▶ Your task
Take the data that follows and retype it word for word.

▶ Data

****

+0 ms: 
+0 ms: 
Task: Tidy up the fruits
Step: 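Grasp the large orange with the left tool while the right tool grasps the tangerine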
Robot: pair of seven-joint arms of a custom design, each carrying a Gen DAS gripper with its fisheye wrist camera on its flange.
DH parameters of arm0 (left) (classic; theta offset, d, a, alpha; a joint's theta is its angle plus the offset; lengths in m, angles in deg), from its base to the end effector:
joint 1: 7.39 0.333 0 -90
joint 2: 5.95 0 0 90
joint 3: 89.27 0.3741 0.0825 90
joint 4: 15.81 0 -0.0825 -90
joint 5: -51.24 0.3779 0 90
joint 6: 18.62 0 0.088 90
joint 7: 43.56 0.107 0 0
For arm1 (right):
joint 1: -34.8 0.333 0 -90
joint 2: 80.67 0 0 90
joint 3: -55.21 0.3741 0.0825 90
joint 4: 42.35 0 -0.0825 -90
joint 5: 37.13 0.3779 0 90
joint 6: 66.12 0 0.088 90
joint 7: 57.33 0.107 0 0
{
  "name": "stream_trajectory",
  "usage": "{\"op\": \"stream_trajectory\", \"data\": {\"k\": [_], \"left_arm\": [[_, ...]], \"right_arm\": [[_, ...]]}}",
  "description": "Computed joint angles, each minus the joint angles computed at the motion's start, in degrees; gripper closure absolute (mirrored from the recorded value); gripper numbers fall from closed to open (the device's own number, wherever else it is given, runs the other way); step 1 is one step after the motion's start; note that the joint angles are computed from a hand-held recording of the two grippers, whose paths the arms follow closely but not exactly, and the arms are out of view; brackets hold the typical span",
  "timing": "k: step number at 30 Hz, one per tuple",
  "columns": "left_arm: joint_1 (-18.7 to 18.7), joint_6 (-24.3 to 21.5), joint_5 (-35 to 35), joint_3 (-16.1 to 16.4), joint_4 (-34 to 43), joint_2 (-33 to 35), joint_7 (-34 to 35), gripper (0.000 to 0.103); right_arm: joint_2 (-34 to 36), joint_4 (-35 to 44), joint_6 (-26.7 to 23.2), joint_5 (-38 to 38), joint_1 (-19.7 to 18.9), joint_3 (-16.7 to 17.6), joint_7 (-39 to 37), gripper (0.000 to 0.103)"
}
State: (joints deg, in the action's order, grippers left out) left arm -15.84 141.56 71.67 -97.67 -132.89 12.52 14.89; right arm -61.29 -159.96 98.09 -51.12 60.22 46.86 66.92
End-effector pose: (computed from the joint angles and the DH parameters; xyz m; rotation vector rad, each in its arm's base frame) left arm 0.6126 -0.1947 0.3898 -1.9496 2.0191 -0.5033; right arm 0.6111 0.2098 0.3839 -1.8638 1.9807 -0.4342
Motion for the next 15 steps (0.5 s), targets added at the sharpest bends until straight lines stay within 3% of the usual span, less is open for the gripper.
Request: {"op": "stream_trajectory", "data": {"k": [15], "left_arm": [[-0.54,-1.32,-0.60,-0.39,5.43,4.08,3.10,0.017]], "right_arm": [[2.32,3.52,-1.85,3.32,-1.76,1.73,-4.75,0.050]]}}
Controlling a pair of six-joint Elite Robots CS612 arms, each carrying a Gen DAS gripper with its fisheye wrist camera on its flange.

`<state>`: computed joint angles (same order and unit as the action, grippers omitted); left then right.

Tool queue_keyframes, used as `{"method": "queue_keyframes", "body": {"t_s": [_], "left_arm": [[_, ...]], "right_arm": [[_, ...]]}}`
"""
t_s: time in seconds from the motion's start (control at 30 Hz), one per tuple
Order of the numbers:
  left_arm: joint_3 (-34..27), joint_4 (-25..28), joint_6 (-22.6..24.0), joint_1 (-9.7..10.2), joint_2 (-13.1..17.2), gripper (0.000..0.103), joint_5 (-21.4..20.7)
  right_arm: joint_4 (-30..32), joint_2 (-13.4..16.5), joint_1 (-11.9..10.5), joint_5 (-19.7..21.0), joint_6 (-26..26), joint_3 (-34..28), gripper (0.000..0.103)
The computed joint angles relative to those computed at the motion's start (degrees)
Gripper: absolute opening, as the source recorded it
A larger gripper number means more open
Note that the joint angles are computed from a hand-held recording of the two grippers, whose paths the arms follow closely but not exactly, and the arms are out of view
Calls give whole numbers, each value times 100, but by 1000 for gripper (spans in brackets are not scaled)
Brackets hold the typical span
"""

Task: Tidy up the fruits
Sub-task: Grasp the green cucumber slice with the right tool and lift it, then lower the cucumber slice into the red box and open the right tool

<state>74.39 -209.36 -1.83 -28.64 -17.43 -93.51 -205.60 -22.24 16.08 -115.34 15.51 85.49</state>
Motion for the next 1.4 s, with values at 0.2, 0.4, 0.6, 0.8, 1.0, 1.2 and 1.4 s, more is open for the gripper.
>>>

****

▶ Task solution
+0 ms: 
+0 ms: 
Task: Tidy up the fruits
Step: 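Grasp the large orange with the left tool while the right tool grasps the tangerine
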Robot: pair of seven-joint arms of a custom design, each carrying a Gen DAS gripper with its fisheye wrist camera on its flange.
DH parameters of arm0 (left) (classic; theta offset, d, a, alpha; a joint's theta is its angle plus the offset; lengths in m, angles in deg), from its base to the end effector:
joint 1: 7.39 0.333 0 -90
joint 2: 5.95 0 0 90
joint 3: 89.27 0.3741 0.0825 90
joint 4: 15.81 0 -0.0825 -90
joint 5: -51.24 0.3779 0 90
joint 6: 18.62 0 0.088 90
joint 7: 43.56 0.107 0 0
For arm1 (right):
joint 1: -34.8 0.333 0 -90
joint 2: 80.67 0 0 90
joint 3: -55.21 0.3741 0.0825 90
joint 4: 42.35 0 -0.0825 -90
joint 5: 37.13 0.3779 0 90
joint 6: 66.12 0 0.088 90
joint 7: 57.33 0.107 0 0
{
  "name": "stream_trajectory",
  "usage": "{\"op\": \"stream_trajectory\", \"data\": {\"k\": [_], \"left_arm\": [[_, ...]], \"right_arm\": [[_, ...]]}}",
  "description": "Computed joint angles, each minus the joint angles computed at the motion's start, in degrees; gripper closure absolute (mirrored from the recorded value); gripper numbers fall from closed to open (the device's own number, wherever else it is given, runs the other way); step 1 is one step after the motion's start; note that the joint angles are computed from a hand-held recording of the two grippers, whose paths the arms follow closely but not exactly, and the arms are out of view; brackets hold the typical span",
  "timing": "k: step number at 30 Hz, one per tuple",
  "columns": "left_arm: joint_1 (-18.7 to 18.7), joint_6 (-24.3 to 21.5), joint_5 (-35 to 35), joint_3 (-16.1 to 16.4), joint_4 (-34 to 43), joint_2 (-33 to 35), joint_7 (-34 to 35), gripper (0.000 to 0.103); right_arm: joint_2 (-34 to 36), joint_4 (-35 to 44), joint_6 (-26.7 to 23.2), joint_5 (-38 to 38), joint_1 (-19.7 to 18.9), joint_3 (-16.7 to 17.6), joint_7 (-39 to 37), gripper (0.000 to 0.103)"
}
State: (joints deg, in the action's order, grippers left out) left arm -15.84 141.56 71.67 -97.67 -132.89 12.52 14.89; right arm -61.29 -159.96 98.09 -51.12 60.22 46.86 66.92
End-effector pose: (computed from the joint angles and the DH parameters; xyz m; rotation vector rad, each in its arm's base frame) left arm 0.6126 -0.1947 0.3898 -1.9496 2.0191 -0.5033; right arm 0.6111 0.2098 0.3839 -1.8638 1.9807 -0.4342
Motion for the next 15 steps (0.5 s), targets added at the sharpest bends until straight lines stay within 3% of the usual span, less is open for the gripper.
Request: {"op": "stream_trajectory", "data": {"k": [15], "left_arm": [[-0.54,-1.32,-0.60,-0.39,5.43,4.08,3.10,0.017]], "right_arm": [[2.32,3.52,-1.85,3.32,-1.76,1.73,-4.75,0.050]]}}
Controlling a pair of six-joint Elite Robots CS612 arms, each carrying a Gen DAS gripper with its fisheye wrist camera on its flange.

`<state>`: computed joint angles (same order and unit as the action, grippers omitted); left then right.

Tool queue_keyframes, used as `{"method": "queue_keyframes", "body": {"t_s": [_], "left_arm": [[_, ...]], "right_arm": [[_, ...]]}}`
"""
t_s: time in seconds from the motion's start (control at 30 Hz), one per tuple
Order of the numbers:
  left_arm: joint_3 (-34..27), joint_4 (-25..28), joint_6 (-22.6..24.0), joint_1 (-9.7..10.2), joint_2 (-13.1..17.2), gripper (0.000..0.103), joint_5 (-21.4..20.7)
  right_arm: joint_4 (-30..32), joint_2 (-13.4..16.5), joint_1 (-11.9..10.5), joint_5 (-19.7..21.0), joint_6 (-26..26), joint_3 (-34..28), gripper (0.000..0.103)
The computed joint angles relative to those computed at the motion's start (degrees)
Gripper: absolute opening, as the source recorded it
A larger gripper number means more open
Note that the joint angles are computed from a hand-held recording of the two grippers, whose paths the arms follow closely but not exactly, and the arms are out of view
Calls give whole numbers, each value times 100, but by 1000 for gripper (spans in brackets are not scaled)
Brackets hold the typical span
"""

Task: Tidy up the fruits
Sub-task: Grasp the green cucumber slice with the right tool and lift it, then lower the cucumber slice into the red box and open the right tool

<state>74.39 -209.36 -1.83 -28.64 -17.43 -93.51 -205.60 -22.24 16.08 -115.34 15.51 85.49</state>
Motion for the next 1.4 s, with values at 0.2, 0.4, 0.6, 0.8, 1.0, 1.2 and 1.4 s, more is open for the gripper.
>>>

Work on this exercise is complete.